Having started his own career as an electrical apprentice at Swan Hunter before going on to be a training manager at the former Wallsend shipyard, Jack Hanwell supported 400 apprentices at certain times during his career.
The man who took the reins at South Tyneside’s Manufacturing Forum three weeks ago laments what he sees as a cheapening of apprenticeships over the years.
“When I did my four-year apprenticeship it was seen as a great career and you could stick your chest out with pride when you had served your time,” he said.
“I think the term fell into disrepute with many short-term courses being branded apprenticeships when they weren’t.
“There was also a big push towards university education but it is not the right choice for everyone.
“The introduction of fees has made people think and there is an opportunity for manufacturers to grasp the nettle and show youngsters they can earn while they learn, develop long-term careers and still get a degree if that is their aim.”
Mr Hanwell has placed apprenticeships at the centre of his work with South Tyneside’s Manufacturing Forum and one of his first tasks is to meet with Semta, the sector skills council for science, engineering and advanced manufacturing,
“Semta’s experts are knowledgeable, with so much labour market information and tools to help SMEs in particular,” he said. “They bring something different to the party and talk the same language as our members. Semta can be a great facilitator in creating the partnerships and climate to show the difference apprentices can make.”
He is also keen to work with Semta on getting the message out to schools, careers teachers and parents and to encourage more girls into engineering and manufacturing.
“For my parents’ generation the first thought for their children, especially in those days the boys, was to get them into a trade and they would never go wrong,” said Mr Hanwell. “In this region we still have a booming industry around oil and gas, renewables, Hitachi’s coming in, Nissan is expanding and we have a host of supply chain companies all fighting for an ever-decreasing skills pool. The pigeons are coming home to roost.”
Semta’s research shows 8,500 workers in the North East are due to retire by 2017 with a further 15,000 requiring new skills to keep pace with manufacturing processes.

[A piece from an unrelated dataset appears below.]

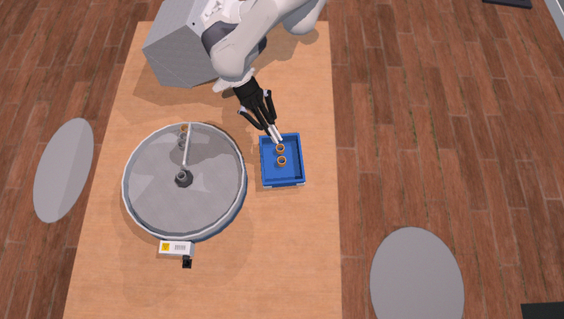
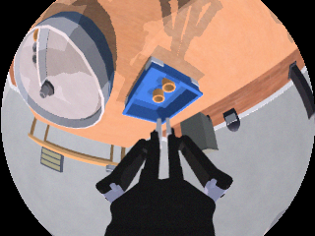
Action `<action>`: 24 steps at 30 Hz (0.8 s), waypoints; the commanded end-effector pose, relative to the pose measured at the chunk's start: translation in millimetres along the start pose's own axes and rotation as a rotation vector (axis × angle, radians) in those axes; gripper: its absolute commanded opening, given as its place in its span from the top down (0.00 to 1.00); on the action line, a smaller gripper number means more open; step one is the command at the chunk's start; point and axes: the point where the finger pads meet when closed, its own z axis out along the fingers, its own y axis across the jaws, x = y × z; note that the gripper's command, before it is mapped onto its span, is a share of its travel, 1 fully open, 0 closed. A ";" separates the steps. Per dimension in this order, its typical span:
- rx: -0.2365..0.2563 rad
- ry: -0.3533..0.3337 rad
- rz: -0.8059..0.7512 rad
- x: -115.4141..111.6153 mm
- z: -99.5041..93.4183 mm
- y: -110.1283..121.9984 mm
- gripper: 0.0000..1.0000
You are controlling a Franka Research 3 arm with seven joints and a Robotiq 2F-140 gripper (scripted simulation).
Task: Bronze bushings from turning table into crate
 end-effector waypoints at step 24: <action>0.091 -0.001 0.117 75.2 -63.2 -83.4 0.94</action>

That is why Mr Hanwell wants to see the manufacturing forum – in conjunction with the local council and South Tyneside College – double in size.
As well as Swans, Mr Hanwell had spells as a training manager at tank maker Vickers, AMEC and in subsea testing and training with Euro-Seas, the forerunner of today’s NAREC. He also had nine years with NOF Energy as training and membership services manager.
“I believe passionately in manufacturing and engineering in this region,” he said. “It is the basis of a healthy economy which sets us apart from others. The Journal’s campaign is a great way to highlight that there are a lot of companies making things and great opportunities for a fulfilling career.”